President Donald Trump apparently did not get Teddy Roosevelt’s memo about speaking softly and carrying a big stick. Of all the threats that he has made since his tenure as 45th President of the United States of America began, the threat to cut off all trade with any country doing business with North Korea is, inarguably, the most unrealistic.
To see exactly why, let’s examine just the numerical consequences of proceeding with such a move. According to the Massachusetts Institute of Technology’s Atlas Media, the top export destinations of North Korea are China, India, Pakistan and Burkina Faso. The top import origins are China, India, Russia, Thailand and the Philippines.
Taken at its word then, all trade with China, India, Pakistan, Burkina Faso, Russia, Thailand and the Philippines would have to be suspended until further notice. The total dollar amount of goods exported to these countries in 2016 was $170 billion. The total dollar amount of goods imported from these countries in 2016 was $566 billion.
The most glaring thing to analyze first about these numbers is the total trade deficit with all these countries, which amounts to $396 billion last year, and which will grow in 2017 assuming trade is not stopped. A trade deficit of $396 billion is not a bad thing so long as dollars are still excepted by these countries in order to pay for it. But if those dollars are no longer being sent abroad to pay for trade deficits, they will simply stay in the United States.
The result will be twofold: First, a much higher money supply within the United States, raising consumer prices from the monetary supply side, and second, much fewer goods within the United States from lack of imports, raising consumer prices from the goods supply side. Not to mention a domino line of bankruptcies for firms reliant on exporting to these countries and importing from them.
The immediate effects of a suspension of trade with any country doing business with North Korea would be quite catastrophic then, making the chances of it ever happening quite low. However, on the very small chance that it or something like it happens like a suspension of trade with China (by far the largest trading partner of any of these countries) for even a short time, the biggest losers will be retail and industrials reliant on Chinese machinery, and the biggest winners will be American firms that produce goods normally imported from China.

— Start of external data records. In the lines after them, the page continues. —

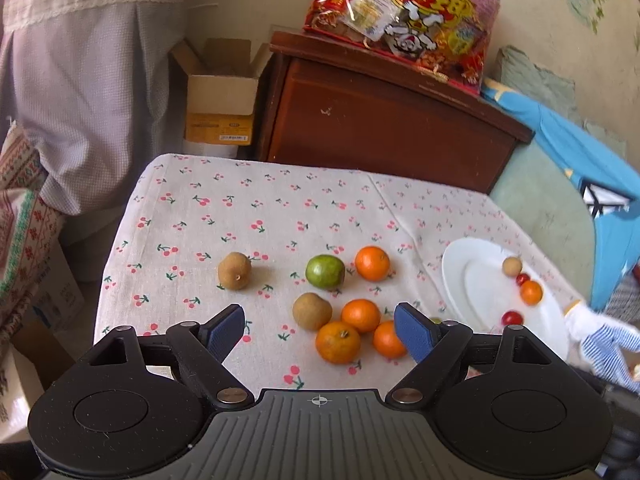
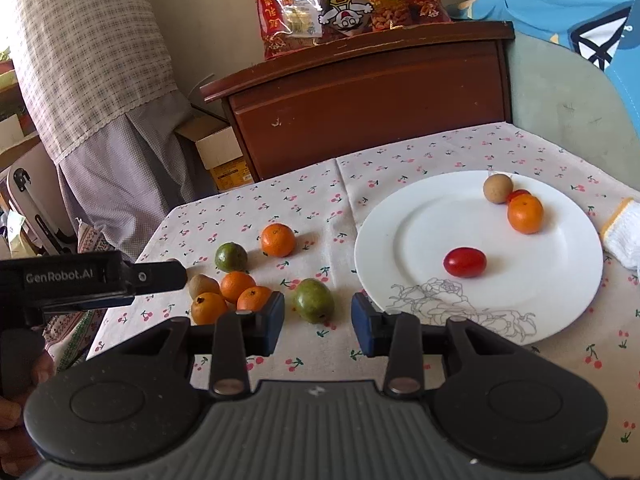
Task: Organize fruits
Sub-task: 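Grasp an orange tangerine with the left tool while the right tool grasps a green lime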
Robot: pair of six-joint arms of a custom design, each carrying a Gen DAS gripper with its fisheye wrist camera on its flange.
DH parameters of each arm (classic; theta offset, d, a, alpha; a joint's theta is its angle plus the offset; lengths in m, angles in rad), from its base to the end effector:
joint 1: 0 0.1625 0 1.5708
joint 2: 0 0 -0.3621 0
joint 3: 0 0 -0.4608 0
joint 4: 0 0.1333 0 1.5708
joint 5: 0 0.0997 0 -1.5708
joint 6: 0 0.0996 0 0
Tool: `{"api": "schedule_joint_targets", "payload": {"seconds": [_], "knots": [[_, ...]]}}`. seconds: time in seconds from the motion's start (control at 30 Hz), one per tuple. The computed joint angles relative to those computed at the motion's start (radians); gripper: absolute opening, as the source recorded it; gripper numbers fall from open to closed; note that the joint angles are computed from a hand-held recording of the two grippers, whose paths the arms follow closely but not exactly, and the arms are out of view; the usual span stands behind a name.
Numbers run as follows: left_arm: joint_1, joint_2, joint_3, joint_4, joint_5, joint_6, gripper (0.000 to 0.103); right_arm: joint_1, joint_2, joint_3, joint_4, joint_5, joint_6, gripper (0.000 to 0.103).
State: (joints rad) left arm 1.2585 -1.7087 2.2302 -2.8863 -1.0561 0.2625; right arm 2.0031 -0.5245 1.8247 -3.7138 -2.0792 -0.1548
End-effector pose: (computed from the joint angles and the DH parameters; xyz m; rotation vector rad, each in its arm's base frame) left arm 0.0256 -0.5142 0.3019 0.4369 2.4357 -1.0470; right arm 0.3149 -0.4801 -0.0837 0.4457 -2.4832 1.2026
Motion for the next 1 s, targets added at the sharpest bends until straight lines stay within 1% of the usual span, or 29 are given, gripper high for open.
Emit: {"api": "schedule_joint_targets", "payload": {"seconds": [0.17,0.27,0.43,0.53,0.7,0.83,0.9,1.0], "knots": [[-0.006,0.011,0.020,-0.021,0.026,0.053,0.083,-0.005,0.015,-0.021,0.017,0.003,-0.013,0.038],[-0.001,0.024,0.017,-0.014,0.030,0.058,0.082,-0.004,0.026,-0.035,0.018,-0.004,-0.039,0.038],[0.009,0.048,0.015,-0.040,0.032,0.071,0.081,-0.010,0.037,-0.049,0.026,-0.004,-0.048,0.038],[0.008,0.060,0.018,-0.062,0.037,0.091,0.077,-0.013,0.047,-0.061,0.029,-0.002,-0.057,0.038],[0.014,0.080,0.013,-0.081,0.025,0.112,0.060,-0.018,0.060,-0.076,0.039,-0.001,-0.071,0.038],[0.020,0.094,0.008,-0.089,0.019,0.108,0.058,-0.019,0.070,-0.085,0.038,0.000,-0.080,0.037],[0.020,0.101,0.008,-0.102,0.013,0.116,0.051,-0.020,0.074,-0.091,0.039,0.000,-0.085,0.037],[0.021,0.111,0.007,-0.116,0.008,0.132,0.044,-0.021,0.081,-0.099,0.039,-0.001,-0.084,0.038]]}}
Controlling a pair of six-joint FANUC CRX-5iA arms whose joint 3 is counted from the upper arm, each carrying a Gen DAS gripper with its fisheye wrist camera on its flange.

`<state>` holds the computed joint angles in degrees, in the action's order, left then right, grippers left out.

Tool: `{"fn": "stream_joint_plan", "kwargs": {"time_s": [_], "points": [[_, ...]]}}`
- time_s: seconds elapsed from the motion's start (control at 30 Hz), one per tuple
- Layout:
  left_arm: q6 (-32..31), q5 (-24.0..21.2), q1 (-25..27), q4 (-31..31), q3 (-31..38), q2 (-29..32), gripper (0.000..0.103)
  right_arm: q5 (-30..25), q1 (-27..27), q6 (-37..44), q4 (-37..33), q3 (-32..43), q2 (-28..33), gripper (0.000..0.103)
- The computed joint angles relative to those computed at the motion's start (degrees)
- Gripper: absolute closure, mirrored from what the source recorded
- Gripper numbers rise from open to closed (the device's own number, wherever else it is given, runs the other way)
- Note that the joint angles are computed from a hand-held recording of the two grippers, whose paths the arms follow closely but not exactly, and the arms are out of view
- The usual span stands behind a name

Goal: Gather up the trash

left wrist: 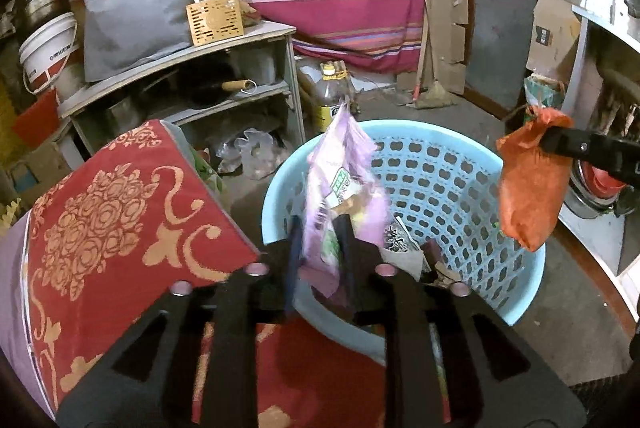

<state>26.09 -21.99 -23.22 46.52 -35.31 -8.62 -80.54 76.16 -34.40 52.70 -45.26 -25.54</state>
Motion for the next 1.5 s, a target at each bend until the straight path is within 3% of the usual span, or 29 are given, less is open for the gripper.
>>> {"fn": "stream_joint_plan", "kwargs": {"time_s": [0.1,0.23,0.3,0.6,0.63,0.7,1.03,1.23,1.5], "points": [[-1.34,0.89,-0.41,1.66,-0.77,-0.58,0.050,0.43,-0.33,0.33,-0.24,0.44,0.46,0.103],[-0.54,1.65,0.38,0.46,-1.57,-2.61,0.039,0.83,-0.77,0.67,-0.66,0.66,0.76,0.103],[-0.78,3.33,1.25,1.24,-2.87,-4.57,0.025,1.42,-1.21,0.76,-0.72,0.69,1.01,0.103],[-7.36,5.79,7.18,10.80,-9.12,-14.18,0.007,3.62,-3.88,4.84,-2.10,3.57,4.75,0.099],[-7.68,5.69,7.80,11.34,-9.48,-14.83,0.006,3.77,-4.04,5.28,-2.45,3.90,5.17,0.091],[-8.25,5.66,9.78,12.33,-10.51,-16.68,0.006,3.86,-4.14,5.30,-2.99,4.21,5.57,0.043],[-10.12,4.77,17.78,14.13,-14.00,-23.13,0.006,3.85,-3.38,4.49,-2.42,5.14,5.95,0.041],[-9.31,3.84,22.57,13.84,-16.12,-27.11,0.006,0.67,-0.07,4.96,3.01,7.70,9.09,0.027],[-8.11,-0.26,32.00,16.22,-20.82,-33.34,0.005,1.50,4.32,5.13,9.58,10.59,14.60,0.010]]}}
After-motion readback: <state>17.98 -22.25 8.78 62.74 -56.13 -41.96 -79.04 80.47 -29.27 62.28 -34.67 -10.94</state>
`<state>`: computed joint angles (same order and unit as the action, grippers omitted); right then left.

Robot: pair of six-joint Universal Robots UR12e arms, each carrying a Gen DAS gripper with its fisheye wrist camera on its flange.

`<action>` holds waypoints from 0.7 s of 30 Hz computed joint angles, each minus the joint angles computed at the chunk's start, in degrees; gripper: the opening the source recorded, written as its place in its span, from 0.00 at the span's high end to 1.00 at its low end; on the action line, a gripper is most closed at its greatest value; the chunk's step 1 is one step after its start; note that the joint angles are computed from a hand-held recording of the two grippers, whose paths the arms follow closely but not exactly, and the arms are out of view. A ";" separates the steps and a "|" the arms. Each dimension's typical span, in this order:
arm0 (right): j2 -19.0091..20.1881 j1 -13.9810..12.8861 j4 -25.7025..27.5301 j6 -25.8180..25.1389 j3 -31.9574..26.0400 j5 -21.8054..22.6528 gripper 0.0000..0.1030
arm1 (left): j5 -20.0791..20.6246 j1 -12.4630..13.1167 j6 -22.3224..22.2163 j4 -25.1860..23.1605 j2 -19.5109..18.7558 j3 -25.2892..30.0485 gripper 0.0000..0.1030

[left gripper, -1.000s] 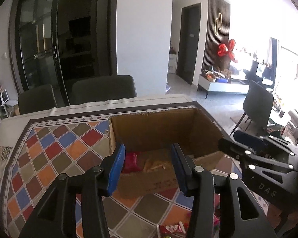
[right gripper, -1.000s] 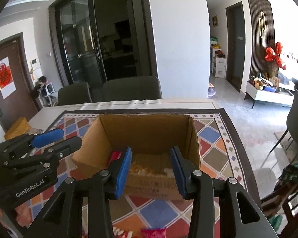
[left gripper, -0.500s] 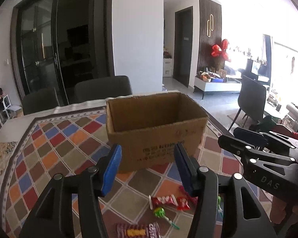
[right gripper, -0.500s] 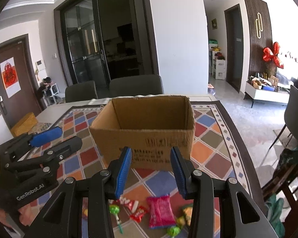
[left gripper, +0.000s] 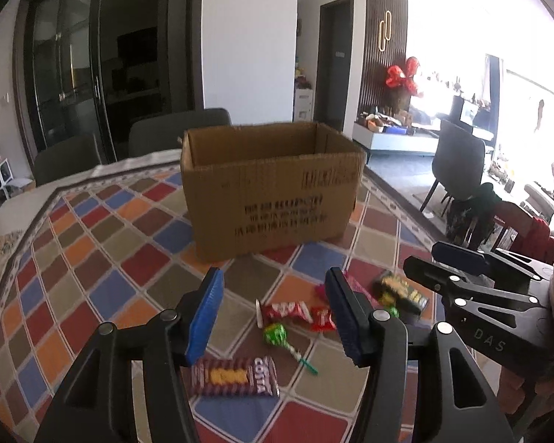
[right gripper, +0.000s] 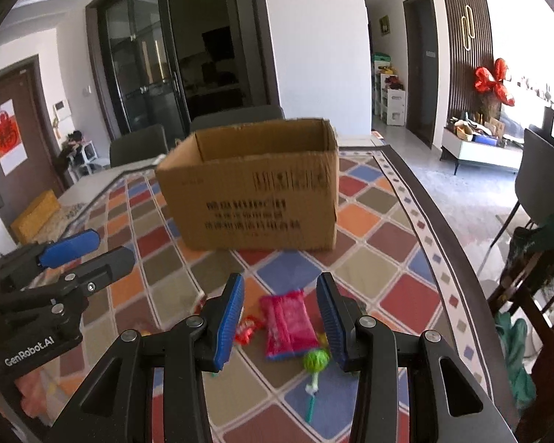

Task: Organize snacks
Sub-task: 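Withdraw both grippers from the box toward the remaining snacks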

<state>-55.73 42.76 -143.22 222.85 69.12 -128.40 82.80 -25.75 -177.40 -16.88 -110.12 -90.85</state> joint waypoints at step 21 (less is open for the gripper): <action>-0.31 0.93 4.40 8.21 3.82 1.33 0.59 | 0.77 -0.36 -1.90 0.09 -1.07 -3.67 0.46</action>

The top import categories from China in 2016, according to the Office of the United States Trade Representative, were electrical machinery ($129 billion), general machinery ($97 billion), furniture and bedding ($29 billion), toys and sports equipment ($24 billion), and footwear ($15 billion). The top export categories are agriculture, aircraft, machinery and cars. This means that the firms that would suffer the most are in the semiconductor, agricultural, aircraft and automotive sectors.
Expect agricultural firms such as Monsanto Co. (NYSE: MON), tech firms like Microsoft Corp. (NASDAQ: MSFT), aircraft companies like Boeing Co. (NYSE: BA), automotive General Motors Co. (NYSE: GM) and its domestic competitors all to plummet if there is any sort of progress made in such sweeping trade restrictions, even if they are just rumors.
On the upswing will be commodities and hard assets, and U.S. firms that manufacture them. Domestic oil firms and miners will get a huge if temporary boost, and the U.S. dollar will plummet. Price inflation would spike higher and U.S. Treasury yields would spike as well, forcing the Federal Reserve to monetize, which could further exacerbate price inflation.
It is of course extremely unlikely that the president would go ahead with a move like this, and even if he wanted to it would probably be scuttled somewhere along the executive corridors of power. For now, it seems that mere rumors of such a move will gyrate the stock prices of these companies in the short term, until all this belligerent talk is over and stocks go back to what they were doing beforehand.
In a word, it looks like this will be a trader’s market until geopolitical storms start dying down and trends can be restored.